- Supreme Court of the United States

Decided March 5, 1847
- Full case name: Wharton Jones v. John Van Zandt
- Citations: 46 U.S. 215 (more) 5 How. 215; 12 L. Ed. 122

Holding
- The Fugitive Slave Act of 1793 was constitutional, and the institution of slavery remained a matter for individual states to decide.

Court membership
- Chief Justice Roger B. Taney Associate Justices John McLean · James M. Wayne John Catron · John McKinley Peter V. Daniel · Samuel Nelson Levi Woodbury · Robert C. Grier

Case opinion
- Majority: Woodbury, joined by unanimous
- Abrogated by
- U.S. Const. amend. XIII, XIV

= Jones v. Van Zandt =

Jones v. Van Zandt, 46 U.S. (5 How.) 215 (1847), was a landmark United States Supreme Court decision involving the constitutionality of slavery that was a predecessor of Dred Scott v. Sandford. The Supreme Court was then led by Chief Justice Roger Taney, who owned slaves and wrote the Dred Scott decision but not Jones. The Court unanimously reached the decision that the Fugitive Slave Act of 1793 was constitutional and that the institution of slavery remained a matter for individual states to decide.

==Background==
John Van Zandt was an abolitionist who aided the Underground Railroad resistance movement in Ohio after he had been a slaveholder in Kentucky. At about three on Sunday morning, two white men on horseback stopped a wagon with a closed cover being driven by a black man. The wagon belonged to Van Zandt, who got out and tried to free the reins. Inside were several black people. The driver and a 30-year-old black man, named Andrew, escaped, but the slavecatchers took the wagon with the rest to a jail in Covington, Kentucky, across the Ohio River and about 10 miles from the stop.

Wharton Jones owned Andrew and eight other slaves in Boone County, Kentucky, about 12 or 14 miles from the stop. He sued Zandt in federal court in Ohio for violating the Fugitive Slave Act of 1793 by aiding the escaping slaves. Justice John McLean, riding circuit, conducted the jury trial. Salmon P. Chase and Bell unsuccessfully defended Van Zandt, with the jury deciding in Jones's favor.

Van Zandt appealed through his attorneys, including William H. Seward. Abolitionists used Van Zandt's Supreme Court appeal as a vehicle to reach the underlying constitutional question, since Ohio had been a free state since the Northwest Ordinance, even before its statehood. Van Zandt argued unsuccessfully that he was only giving a ride to black people walking on an Ohio road and that law of Ohio presumed all people were free. During the trial, however, witnesses stated that Van Zandt said that he knew that they were escaped slaves but thought that they ought to be free.

==Decision==
Justice Levi Woodbury, who did not own slaves, announced the unanimous decision of the court. No formal notice of fugitive status was required before apprehension since the circumstances showed both notice and concealment.

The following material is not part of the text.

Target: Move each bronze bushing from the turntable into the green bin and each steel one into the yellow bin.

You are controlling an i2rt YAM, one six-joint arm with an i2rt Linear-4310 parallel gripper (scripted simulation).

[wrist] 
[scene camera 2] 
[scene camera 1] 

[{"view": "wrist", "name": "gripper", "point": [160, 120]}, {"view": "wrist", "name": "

The constitutionality of the Fugitive Slave Act had been established by Justice Joseph Story in Prigg v. Pennsylvania.

The historian Paul Finkelman believes that the decision laid the groundwork for Dred Scott v. Sandford by putting whites on notice that any black person might be a slave and finding that no black person had any rights under the U.S. Constitution.